Environment Variable Configuration
Configure in /etc/profile:
export HADOOP_CONF_DIR=$HADOOP_HOME/etc/hadoop
export YARN_CONF_DIR=$HADOOP_HOME/etc/hadoop
export HADOOP_CLASSPATH=`hadoop classpath`
yarn-site.xml Configuration
Need to add the following key configurations:
<!-- YARN Flink related -->
<property>
<name>yarn.nodemanager.pmem-check-enabled</name>
<value>false</value>
</property>
<property>
<name>yarn.nodemanager.vmem-check-enabled</name>
<value>false</value>
</property>
<property>
<name>yarn.resourcemanager.address</name>
<value>h123.wzk.icu:8032</value>
</property>
<property>
<name>yarn.resourcemanager.scheduler.address</name>
<value>h123.wzk.icu:8030</value>
</property>
<property>
<name>yarn.resourcemanager.resource-tracker.address</name>
<value>h123.wzk.icu:8031</value>
</property>
Sync Configuration
Need to keep configuration consistent across h121, h122, h123 three nodes.
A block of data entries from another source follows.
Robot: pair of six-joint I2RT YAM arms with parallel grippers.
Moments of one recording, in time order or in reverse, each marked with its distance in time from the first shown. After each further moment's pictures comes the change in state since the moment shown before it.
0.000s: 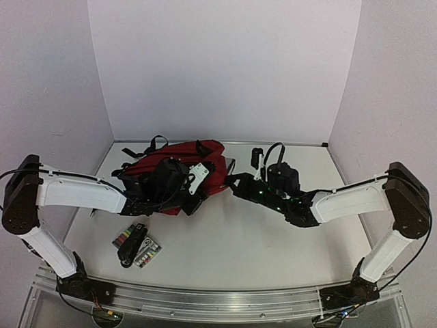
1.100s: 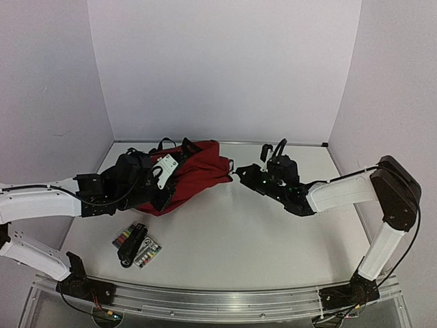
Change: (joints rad) left arm 0.009 -0.335 -0.101 -0.195 -0.100 0.045; right arm -0.131 0.096 0.062 -0.033 0.058 0.049
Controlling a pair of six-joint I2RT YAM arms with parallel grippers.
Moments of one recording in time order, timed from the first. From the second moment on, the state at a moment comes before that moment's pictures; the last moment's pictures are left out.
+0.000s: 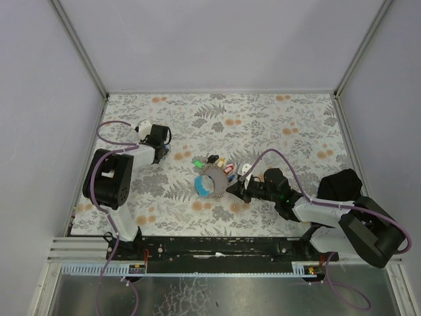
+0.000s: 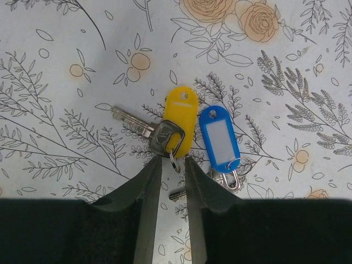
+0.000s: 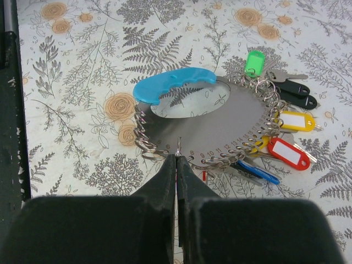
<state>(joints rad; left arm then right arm) -0.19 1.79 0.93 -0.05 -0.45 -0.71 0.73 1.25 0.30 0.64 -0.47 -0.14</state>
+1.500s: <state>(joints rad) -0.40 1.29 0.56 0.11 -0.46 -0.50 0.73 1.22 0.31 0.62 -0.49 -0.14</state>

Can use rsync tool for synchronization.
Service Management
Stop Services
# Stop Hadoop
cd /opt/servers/hadoop-2.9.2/sbin
stop-all.sh
# Stop YARN (execute on h123 node)
start-yarn.sh
# Stop Flink (execute on h121 node)
./stop-cluster.sh
Start Services
# Start Hadoop (h121 node)
start-all.sh
# Start YARN (h123 node)
start-yarn.sh
Apply for Resources
yarn-session.sh Usage
./yarn-session.sh -n 2 -tm 800 -s 1 -d
Parameter description:
-n: Apply for 2 containers (TaskManager count)-s: Each TaskManager’s Slots count-tm: Each TaskManager’s memory size-d: Run in background
Note: Even if writing -n 2, actually applies for 3 Containers, because ApplicationMaster and JobManager occupy one extra container.
Submit for Execution
Method 1: Session Mode
Apply for resources first, then submit job:
./yarn-session.sh -n 2 -tm 800 -s 1 -d
Method 2: Direct Submission
./flink run -m yarn-cluster -yn 2 -yjm 1024 -ytm 1024 /opt/wzk//WordCount.jar
Parameter description:
-m: JobManager address-yn: TaskManager count
Stop yarn-cluster
yarn application -kill application_xxxxxxxxx
Configuration Points Summary
| Configuration | Description |
|---|---|
| HADOOP_CONF_DIR | Hadoop configuration directory |
| YARN_CONF_DIR | YARN configuration directory |
| HADOOP_CLASSPATH | Hadoop classpath |
| yarn.nodemanager.pmem-check-enabled | Disable physical memory check |
| yarn.nodemanager.vmem-check-enabled | Disable virtual memory check |
| yarn.resourcemanager.address | ResourceManager address |
This article demonstrates the complete deployment process of Flink on YARN through detailed steps, including environment preparation, configuration modification, service start/stop, and resource application.